> About this task:
Copy out each line of the material in which the word "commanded" can be found.

+ + + + +

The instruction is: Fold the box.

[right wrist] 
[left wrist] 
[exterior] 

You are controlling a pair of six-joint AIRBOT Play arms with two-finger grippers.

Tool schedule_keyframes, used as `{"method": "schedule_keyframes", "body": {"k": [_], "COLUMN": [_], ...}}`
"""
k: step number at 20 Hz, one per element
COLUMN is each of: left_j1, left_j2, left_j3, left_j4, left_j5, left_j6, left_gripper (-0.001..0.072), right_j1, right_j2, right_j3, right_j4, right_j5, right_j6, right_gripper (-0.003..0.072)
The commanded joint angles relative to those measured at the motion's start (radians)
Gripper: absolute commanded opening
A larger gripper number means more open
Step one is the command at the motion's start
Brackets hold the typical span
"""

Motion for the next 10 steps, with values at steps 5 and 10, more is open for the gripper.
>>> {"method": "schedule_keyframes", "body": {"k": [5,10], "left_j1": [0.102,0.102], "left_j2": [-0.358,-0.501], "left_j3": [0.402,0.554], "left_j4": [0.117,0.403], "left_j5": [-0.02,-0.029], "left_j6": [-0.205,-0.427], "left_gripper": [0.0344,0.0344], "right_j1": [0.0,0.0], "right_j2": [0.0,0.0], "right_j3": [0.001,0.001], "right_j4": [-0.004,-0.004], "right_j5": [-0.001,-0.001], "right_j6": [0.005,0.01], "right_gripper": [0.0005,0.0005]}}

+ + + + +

> Task result:
The commanded joint angles relative to those measured at the motion's start (radians)
Gripper: absolute commanded opening

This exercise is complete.